The Fire paid $8 million upfront and also will pay rent to the CHA, starting at $800,000 a year, with future increases. The 40-year lease is expected to generate $40 million for the CHA. There also are two 10-year renewal options.

The CHA will use those proceeds to “invest in its housing mission, including the nearby ABLA Brooks Homes, Loomis Courts and William Jones” developments, Lightfoot said.

“It’s great that we build. Jobs will be generated by that. ... But what’s really important and a game-changer is that, when we make these investments, we need to create full-time employment for the residents so they continue to benefit,” the mayor said.

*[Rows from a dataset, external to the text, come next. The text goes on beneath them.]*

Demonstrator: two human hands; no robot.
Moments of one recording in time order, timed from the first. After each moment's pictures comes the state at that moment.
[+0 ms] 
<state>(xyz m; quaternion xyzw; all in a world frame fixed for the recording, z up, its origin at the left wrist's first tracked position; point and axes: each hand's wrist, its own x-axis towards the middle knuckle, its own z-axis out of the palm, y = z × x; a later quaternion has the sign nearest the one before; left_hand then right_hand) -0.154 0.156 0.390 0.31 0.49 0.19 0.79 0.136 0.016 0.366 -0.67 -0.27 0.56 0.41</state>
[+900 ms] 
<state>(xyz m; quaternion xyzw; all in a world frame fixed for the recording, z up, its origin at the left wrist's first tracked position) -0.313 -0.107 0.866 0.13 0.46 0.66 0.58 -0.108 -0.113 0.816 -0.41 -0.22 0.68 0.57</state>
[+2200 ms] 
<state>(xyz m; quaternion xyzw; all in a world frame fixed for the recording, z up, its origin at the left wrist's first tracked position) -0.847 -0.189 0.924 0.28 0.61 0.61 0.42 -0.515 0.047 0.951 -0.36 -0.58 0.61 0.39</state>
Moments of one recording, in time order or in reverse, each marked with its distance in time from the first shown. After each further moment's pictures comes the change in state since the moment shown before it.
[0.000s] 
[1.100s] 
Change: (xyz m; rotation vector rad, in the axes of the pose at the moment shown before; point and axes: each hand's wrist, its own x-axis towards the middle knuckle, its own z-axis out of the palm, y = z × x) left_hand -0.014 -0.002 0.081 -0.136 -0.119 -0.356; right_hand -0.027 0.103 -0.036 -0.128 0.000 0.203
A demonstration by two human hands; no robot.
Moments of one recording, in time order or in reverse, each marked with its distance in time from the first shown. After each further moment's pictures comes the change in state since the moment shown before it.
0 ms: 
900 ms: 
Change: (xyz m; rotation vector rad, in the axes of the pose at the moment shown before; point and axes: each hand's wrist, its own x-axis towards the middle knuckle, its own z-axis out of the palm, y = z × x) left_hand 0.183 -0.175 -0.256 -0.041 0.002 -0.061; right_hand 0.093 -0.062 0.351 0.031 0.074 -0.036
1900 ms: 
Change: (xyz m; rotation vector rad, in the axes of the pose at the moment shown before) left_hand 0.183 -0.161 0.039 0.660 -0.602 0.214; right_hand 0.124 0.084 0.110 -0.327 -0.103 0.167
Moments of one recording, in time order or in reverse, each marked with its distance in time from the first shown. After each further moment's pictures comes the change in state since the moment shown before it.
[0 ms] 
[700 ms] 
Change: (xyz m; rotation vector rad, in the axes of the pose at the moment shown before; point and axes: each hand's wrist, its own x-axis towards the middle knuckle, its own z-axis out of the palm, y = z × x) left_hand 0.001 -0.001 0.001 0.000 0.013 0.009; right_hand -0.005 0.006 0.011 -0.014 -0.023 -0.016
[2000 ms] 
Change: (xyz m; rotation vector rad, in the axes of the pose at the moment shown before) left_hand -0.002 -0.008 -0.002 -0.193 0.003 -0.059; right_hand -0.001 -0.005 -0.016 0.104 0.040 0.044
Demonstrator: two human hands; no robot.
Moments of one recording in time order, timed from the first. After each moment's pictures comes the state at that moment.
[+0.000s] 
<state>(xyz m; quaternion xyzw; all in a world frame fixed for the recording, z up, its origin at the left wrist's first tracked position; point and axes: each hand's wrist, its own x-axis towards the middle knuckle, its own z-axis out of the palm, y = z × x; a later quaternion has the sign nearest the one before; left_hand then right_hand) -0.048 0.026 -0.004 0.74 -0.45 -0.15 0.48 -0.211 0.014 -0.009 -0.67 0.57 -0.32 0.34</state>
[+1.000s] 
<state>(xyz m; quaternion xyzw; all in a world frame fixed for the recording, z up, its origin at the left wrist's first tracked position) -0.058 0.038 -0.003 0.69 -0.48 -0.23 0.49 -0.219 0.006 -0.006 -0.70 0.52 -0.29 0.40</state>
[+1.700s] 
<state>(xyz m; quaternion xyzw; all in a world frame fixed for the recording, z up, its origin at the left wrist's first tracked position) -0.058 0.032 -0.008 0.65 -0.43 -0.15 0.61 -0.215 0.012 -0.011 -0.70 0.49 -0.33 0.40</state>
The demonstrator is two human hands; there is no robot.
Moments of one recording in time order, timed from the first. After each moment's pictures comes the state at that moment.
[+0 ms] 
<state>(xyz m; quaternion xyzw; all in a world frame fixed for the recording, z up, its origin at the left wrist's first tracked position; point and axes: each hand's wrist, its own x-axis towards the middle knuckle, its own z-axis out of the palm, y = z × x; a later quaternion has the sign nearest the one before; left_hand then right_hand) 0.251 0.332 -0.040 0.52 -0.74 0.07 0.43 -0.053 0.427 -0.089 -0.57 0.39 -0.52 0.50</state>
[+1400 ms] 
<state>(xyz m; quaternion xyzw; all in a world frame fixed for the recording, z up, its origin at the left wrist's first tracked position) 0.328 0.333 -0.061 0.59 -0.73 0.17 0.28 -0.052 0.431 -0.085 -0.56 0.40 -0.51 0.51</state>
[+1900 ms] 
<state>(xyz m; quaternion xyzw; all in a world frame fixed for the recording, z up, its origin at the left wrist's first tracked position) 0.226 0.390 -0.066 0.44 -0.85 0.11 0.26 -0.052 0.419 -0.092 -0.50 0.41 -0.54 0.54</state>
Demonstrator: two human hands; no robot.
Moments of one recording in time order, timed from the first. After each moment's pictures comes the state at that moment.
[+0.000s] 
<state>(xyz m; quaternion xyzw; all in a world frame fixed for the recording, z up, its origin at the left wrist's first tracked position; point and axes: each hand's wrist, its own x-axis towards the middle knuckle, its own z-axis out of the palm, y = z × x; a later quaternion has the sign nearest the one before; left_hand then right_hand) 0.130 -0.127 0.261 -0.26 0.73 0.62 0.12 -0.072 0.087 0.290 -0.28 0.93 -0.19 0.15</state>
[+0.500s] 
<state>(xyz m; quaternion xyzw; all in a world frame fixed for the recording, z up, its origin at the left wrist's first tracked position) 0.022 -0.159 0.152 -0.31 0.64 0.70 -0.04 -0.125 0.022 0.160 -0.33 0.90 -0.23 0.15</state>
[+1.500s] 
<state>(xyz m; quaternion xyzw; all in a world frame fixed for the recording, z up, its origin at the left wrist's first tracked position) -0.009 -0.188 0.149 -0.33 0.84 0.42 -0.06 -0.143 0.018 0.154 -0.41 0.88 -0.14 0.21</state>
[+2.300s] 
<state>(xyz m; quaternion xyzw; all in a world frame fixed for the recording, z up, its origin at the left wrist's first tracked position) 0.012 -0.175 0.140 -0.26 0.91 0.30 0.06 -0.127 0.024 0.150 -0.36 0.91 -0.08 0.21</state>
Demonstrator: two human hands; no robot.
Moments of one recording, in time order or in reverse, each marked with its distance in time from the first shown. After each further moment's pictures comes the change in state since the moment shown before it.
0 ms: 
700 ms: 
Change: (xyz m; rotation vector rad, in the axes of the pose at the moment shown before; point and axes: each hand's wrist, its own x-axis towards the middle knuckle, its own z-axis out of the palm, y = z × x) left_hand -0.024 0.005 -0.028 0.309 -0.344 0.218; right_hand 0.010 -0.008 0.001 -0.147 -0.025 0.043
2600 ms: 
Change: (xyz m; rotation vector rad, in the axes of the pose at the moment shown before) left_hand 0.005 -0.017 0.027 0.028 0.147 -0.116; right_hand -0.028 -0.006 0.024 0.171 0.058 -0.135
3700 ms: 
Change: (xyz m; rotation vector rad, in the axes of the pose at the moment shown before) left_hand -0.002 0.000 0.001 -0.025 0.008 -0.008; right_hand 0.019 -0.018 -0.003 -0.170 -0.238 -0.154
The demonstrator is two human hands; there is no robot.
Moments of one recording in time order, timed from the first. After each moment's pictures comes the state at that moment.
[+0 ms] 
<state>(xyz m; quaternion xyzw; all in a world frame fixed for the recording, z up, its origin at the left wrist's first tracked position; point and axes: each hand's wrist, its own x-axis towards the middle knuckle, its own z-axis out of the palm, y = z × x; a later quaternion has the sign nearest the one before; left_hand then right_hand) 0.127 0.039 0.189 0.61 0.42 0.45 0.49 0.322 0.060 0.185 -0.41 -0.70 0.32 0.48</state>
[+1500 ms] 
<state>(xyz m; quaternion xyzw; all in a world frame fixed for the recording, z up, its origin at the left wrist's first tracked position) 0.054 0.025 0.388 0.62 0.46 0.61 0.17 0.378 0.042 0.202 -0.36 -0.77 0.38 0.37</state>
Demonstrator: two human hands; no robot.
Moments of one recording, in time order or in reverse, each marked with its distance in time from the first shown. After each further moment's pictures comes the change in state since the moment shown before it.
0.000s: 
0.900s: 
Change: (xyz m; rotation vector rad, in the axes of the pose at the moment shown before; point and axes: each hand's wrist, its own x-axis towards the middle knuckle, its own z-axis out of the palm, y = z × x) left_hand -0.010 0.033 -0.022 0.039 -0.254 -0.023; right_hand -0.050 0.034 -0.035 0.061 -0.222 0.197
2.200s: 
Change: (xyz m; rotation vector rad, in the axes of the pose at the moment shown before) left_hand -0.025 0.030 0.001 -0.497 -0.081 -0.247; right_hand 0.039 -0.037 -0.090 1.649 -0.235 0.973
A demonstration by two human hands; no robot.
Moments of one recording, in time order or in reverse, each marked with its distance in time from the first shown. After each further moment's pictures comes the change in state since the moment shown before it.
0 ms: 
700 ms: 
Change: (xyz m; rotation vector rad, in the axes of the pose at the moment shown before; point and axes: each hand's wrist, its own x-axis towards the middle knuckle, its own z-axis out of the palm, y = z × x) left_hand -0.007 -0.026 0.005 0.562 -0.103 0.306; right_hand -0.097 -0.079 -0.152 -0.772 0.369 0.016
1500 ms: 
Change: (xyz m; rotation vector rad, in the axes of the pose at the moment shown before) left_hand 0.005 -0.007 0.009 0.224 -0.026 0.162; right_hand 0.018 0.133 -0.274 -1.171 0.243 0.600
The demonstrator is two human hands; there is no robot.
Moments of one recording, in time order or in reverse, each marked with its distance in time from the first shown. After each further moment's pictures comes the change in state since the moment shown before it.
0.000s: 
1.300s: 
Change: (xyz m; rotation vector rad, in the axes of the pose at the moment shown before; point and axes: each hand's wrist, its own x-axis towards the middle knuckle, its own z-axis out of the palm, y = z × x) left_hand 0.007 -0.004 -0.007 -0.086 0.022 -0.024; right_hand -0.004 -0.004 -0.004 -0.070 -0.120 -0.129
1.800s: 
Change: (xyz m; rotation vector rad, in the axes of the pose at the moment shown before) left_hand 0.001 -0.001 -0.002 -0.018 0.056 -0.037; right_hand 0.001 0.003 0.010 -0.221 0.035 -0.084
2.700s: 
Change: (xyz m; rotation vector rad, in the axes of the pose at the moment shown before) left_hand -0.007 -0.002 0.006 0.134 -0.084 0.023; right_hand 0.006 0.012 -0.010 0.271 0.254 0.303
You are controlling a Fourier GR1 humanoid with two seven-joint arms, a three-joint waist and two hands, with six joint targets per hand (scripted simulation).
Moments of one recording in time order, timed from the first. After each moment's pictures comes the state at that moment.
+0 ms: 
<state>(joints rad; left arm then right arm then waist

CHA CEO Tracey Scott said the Fire partnership was a “rare opportunity for CHA to reactivate the former ABLA land that has sat vacant for nearly 20 years.”

“I’d like to make one point crystal clear: CHA will fulfill our commitment to developing new housing in this area,” Scott said.

“We get funds to improve ABLA Brooks Homes and Loomis Courts, jobs and exposure to careers, new recreational facilities, green space. And we can build the new housing that we’ve committed to on other vacant CHA and city-owned land. And the city gets a new corporate headquarters with hundreds of workers and jobs and careers. This is win, win, win, win, win as a proposition.”

Scott closed by addressing the Roosevelt Square and ABLA residents in attendance who fought for jobs, internships, public space and other community benefits.

“In five, 10, 20 years, I believe you will look back at this moment as a game-changer for you and your families. Or as [the fictional television soccer coach] Ted Lasso said, ‘Believe,’” Scott said.

Mary Baggett, president of the local advisory committee for ABLA Brooks Homes, put to rest “a lot of rumors” that turned out not to be true.

“There was a lot of rumors saying, ‘Ain’t no housing coming back.’ But there will be housing coming back to Chicago Housing [Authority] public land.”

Last fall, Lightfoot regrouped and won City Council passage of a zoning change for the training center shot down by the Zoning Committee one day before.

Ald. Ray Lopez (15th) subsequently asked Chicago’s Board of Ethics and inspector general to investigate Lightfoot for accepting a $25,000 contribution from Mansueto two months after she muscled the zoning change through a reluctant Council.

Mansueto mentioned none of those controversies during Tuesday’s ceremony.

He would only talk about the “multiyear journey to get to this point.”

“A song comes into my head. A Beatles song ... ‘The Long and Winding Road,’” Mansueto said.

“It was a long and winding road to get here. But fortunately, it has a very happy ending. It took leadership, vision and courage to navigate that road.”